Economy May 28, 2026 09:24 PM

US Dollar Faces Weekly Decline Amid Reports of Iran Ceasefire and Shipping Relief

Potential agreement to extend Middle East truce and open Strait of Hormuz waterway pressures safe-haven demand.

By Marcus Reed

The U.S. dollar is poised to conclude a weekly losing streak as reports emerge regarding a potential ceasefire agreement between the United States and Iran. The reported deal, which currently awaits approval from President Trump, seeks to extend an existing truce for 60 days and lift restrictions on maritime traffic through the strategic Strait of Hormuz waterway. While negotiators continue to address complex subjects such as Iran's nuclear program, the prospect of stabilized shipping lanes and a pause in Middle East hostilities has contributed to a softening in the greenback.

US Dollar Faces Weekly Decline Amid Reports of Iran Ceasefire and Shipping Relief

Key Points

  • The US dollar is on track for a weekly loss of 0.3% following reports of a potential 60-day ceasefire between the US and Iran.
  • A proposed agreement to lift shipping restrictions in the Strait of Hormuz has contributed to falling oil prices and decreased safe-haven demand for the dollar.
  • April inflation data showed the fastest growth in three years, driven by energy costs from the conflict, influencing expectations for Federal Reserve interest rate policy.

The U.S. dollar continued its downward trajectory against a variety of major currencies on Friday, moving toward a weekly loss. This shift follows reports that the United States and Iran have reached an agreement intended to extend the ceasefire in the Middle East. The proposed deal would also facilitate the lifting of restrictions on shipping through the Strait of Hormuz, a vital maritime corridor.


According to four sources, the arrangement is pending approval from President Trump. If finalized, the deal would prolong the current truce for an additional 60 days and permit vessel traffic through the strategic waterway while negotiators work through more difficult matters, including Iran's nuclear program. The news has resulted in a decline in oil prices and a reduction in the demand for the U.S. dollar, which is often sought as a safe-haven asset during times of geopolitical conflict.


Market Movements and Currency Performance

The dollar index, which tracks the greenback against a basket of international currencies, remained largely flat at 98.997 after a 0.2% decline on Thursday. This movement puts the index on track to end the week down 0.3%, effectively snapping two weeks of previous gains.

Several major currencies showed strength or stability against the weakening dollar:

  • Euro: Traded at $1.1653, reflecting a minor increase of 0.03% during Asian trading hours.
  • British Pound: Remained steady at $1.3445.
  • Australian Dollar: Held firm at $0.7164.
  • New Zealand Dollar: Rose by 0.2% to reach $0.5946, approaching its strongest level in more than two weeks.
  • Japanese Yen: Strengthened to 159.27 as broad dollar weakness took hold, moving away from the 160-per-dollar threshold that has historically triggered intervention by Japanese authorities.
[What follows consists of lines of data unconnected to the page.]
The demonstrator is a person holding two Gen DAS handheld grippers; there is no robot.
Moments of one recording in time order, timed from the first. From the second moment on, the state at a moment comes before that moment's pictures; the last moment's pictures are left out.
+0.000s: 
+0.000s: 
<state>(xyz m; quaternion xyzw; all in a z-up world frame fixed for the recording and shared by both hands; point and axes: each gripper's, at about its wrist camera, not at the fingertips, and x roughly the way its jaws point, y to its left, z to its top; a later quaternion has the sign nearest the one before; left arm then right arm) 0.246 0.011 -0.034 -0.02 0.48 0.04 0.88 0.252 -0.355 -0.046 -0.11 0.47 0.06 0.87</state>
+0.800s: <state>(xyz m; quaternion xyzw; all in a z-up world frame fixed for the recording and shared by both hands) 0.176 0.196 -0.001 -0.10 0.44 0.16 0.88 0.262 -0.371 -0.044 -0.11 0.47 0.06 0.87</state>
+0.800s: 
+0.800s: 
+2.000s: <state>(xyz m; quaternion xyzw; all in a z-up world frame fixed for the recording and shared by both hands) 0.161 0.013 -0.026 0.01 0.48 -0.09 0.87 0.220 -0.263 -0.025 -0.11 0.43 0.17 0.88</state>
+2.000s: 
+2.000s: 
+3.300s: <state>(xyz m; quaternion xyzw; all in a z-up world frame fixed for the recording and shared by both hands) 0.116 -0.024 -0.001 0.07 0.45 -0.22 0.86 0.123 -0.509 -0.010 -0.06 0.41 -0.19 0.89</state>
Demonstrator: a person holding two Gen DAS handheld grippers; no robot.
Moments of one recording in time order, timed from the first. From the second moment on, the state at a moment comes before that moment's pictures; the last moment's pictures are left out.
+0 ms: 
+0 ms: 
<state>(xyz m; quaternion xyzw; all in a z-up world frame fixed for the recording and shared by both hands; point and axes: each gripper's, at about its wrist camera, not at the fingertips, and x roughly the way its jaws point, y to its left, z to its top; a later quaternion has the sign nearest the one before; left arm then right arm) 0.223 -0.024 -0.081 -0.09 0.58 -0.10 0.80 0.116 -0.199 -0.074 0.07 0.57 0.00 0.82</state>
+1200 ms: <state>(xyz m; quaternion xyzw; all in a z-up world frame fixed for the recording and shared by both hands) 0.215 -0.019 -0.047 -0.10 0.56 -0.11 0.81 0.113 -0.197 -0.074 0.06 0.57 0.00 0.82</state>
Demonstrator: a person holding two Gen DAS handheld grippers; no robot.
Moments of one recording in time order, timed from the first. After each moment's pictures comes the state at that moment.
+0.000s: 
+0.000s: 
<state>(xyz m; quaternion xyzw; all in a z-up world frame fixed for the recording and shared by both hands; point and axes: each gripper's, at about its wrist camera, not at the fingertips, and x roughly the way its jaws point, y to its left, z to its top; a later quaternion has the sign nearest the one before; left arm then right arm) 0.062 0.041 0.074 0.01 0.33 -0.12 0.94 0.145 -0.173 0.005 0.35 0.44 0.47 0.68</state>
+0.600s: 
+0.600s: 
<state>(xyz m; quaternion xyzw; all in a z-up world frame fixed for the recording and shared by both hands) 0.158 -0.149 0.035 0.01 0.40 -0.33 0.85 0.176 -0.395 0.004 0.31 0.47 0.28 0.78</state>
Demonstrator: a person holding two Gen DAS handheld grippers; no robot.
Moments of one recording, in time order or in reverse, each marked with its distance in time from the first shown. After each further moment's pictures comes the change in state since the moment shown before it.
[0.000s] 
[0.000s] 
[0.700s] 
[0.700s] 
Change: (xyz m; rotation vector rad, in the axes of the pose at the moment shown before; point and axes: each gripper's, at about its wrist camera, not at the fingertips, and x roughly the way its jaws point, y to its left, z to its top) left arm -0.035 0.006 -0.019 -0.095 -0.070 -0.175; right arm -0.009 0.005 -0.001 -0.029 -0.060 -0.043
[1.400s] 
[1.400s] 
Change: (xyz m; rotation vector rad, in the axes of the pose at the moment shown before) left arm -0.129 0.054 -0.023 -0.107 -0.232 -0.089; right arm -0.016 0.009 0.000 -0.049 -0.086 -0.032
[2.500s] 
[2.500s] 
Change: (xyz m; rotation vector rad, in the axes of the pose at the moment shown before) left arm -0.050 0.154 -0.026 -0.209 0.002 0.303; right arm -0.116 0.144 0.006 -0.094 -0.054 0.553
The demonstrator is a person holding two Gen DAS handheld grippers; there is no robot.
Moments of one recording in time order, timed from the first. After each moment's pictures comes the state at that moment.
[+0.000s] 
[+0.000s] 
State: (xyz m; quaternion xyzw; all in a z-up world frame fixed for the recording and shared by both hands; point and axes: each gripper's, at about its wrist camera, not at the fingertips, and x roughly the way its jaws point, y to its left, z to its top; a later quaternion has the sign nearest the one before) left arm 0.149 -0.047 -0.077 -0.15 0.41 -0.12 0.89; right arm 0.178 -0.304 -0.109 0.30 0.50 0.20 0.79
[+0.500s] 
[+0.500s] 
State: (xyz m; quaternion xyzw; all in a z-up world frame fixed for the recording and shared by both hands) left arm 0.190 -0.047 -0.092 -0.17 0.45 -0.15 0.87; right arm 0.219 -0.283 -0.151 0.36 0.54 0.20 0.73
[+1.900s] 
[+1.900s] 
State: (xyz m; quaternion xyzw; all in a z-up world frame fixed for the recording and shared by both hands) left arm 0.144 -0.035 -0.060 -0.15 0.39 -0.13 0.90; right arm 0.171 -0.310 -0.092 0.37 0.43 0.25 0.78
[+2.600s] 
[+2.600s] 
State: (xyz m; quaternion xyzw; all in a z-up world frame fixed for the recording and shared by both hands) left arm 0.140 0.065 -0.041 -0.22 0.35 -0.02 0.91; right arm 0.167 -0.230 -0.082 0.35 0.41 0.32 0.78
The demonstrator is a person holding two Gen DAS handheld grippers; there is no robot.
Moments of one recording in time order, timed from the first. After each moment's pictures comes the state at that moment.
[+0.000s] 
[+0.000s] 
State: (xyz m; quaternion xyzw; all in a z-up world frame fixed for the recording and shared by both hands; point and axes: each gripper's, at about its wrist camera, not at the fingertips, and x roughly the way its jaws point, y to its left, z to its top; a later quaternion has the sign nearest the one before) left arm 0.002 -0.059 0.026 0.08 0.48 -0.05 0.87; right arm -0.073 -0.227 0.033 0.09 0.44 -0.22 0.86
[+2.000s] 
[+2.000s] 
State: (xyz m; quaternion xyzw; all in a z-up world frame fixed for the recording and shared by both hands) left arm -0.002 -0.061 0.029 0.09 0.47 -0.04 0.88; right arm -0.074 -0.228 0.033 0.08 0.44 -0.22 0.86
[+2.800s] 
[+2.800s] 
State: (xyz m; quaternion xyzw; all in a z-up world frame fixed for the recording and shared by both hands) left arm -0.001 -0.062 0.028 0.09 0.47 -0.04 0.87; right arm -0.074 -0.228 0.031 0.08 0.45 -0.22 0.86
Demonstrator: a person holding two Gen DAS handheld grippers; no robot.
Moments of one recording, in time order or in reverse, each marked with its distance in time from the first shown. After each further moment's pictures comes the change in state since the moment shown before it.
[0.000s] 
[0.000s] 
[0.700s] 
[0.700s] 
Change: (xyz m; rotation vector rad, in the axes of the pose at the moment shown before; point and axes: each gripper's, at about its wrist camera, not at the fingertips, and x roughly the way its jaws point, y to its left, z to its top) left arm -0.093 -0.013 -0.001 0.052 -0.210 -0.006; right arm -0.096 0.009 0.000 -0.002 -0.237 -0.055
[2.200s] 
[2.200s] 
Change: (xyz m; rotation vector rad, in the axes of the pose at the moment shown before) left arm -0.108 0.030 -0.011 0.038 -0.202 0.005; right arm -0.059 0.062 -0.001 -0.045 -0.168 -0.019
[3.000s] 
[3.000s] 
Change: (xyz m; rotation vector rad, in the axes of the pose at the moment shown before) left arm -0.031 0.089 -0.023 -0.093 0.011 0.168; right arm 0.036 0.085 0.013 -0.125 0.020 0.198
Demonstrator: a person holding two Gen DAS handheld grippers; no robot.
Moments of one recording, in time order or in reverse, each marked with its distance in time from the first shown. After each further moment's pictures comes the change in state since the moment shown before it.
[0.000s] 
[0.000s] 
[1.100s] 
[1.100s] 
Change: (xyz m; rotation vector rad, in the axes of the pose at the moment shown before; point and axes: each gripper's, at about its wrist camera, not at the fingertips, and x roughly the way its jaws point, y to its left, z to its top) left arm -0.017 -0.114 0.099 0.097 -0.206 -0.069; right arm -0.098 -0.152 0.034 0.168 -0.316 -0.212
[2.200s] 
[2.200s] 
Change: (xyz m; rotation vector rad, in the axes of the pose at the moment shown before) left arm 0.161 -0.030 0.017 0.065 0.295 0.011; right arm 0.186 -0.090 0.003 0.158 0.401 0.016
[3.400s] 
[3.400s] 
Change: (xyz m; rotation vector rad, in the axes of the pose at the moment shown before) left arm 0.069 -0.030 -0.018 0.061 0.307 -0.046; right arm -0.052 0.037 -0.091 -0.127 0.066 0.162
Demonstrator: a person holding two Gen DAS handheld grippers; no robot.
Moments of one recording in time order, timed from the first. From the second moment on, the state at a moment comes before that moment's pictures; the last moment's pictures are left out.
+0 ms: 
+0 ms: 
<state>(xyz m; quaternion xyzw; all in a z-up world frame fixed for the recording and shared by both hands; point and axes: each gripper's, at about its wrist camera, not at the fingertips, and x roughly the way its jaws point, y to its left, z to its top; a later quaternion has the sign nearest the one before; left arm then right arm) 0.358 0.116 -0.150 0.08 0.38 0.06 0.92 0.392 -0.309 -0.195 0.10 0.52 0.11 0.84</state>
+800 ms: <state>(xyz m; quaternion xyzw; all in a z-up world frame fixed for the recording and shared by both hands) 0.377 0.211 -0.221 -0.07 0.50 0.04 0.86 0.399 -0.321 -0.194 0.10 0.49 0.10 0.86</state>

Economic Drivers and Analyst Outlook

The decline in the dollar's value is occurring alongside significant domestic economic data. U.S. inflation rose at its quickest pace in three years during April, a trend driven by increased energy costs resulting from the Iran war. This inflationary data has reinforced expectations among economists that the Federal Reserve will maintain current interest rates without changes well into next year.

Massimiliano Castelli, head of strategy for global sovereign markets at UBS Asset Management, noted that once the Middle East crisis is resolved, the U.S. dollar may remain under pressure. He suggested that while the conflict temporarily bolstered the dollar due to safe-haven demand, many investors are looking to diversify their holdings away from U.S. dollar assets.


Key Economic Impacts

Market and Sector Impacts:

  • Currency Markets: The primary impact is seen in the volatility of major currency pairs, with the Yen and New Zealand Dollar gaining ground against the Greenback.
  • Energy Sector: The reports regarding the Strait of Hormuz and the ceasefire have led to a fall in oil prices, impacting energy markets globally.
  • Monetary Policy: Inflationary trends are shaping expectations for Federal Reserve interest rate decisions throughout the coming year.

Risks and Uncertainties:

  • Geopolitical Stability: Investor caution remains high due to mixed signals from Washington and Tehran earlier in the week, creating uncertainty regarding whether the resolution will be lasting.
  • Diplomatic Hurdles: The complexity of negotiations involving Iran's nuclear program presents a significant risk to the stability of the proposed 60-day truce.
  • Inflationary Pressures: While geopolitical easing may impact oil, the recent spike in inflation remains a critical factor for future central bank policy.

Risks

  • Uncertainty regarding the long-term viability of the ceasefire due to conflicting signals from US and Iranian officials.
  • Complexity in negotiating difficult issues such as Iran's nuclear program which could jeopardize the agreement.
  • Continued impact of inflation on Federal Reserve interest rate decisions into next year.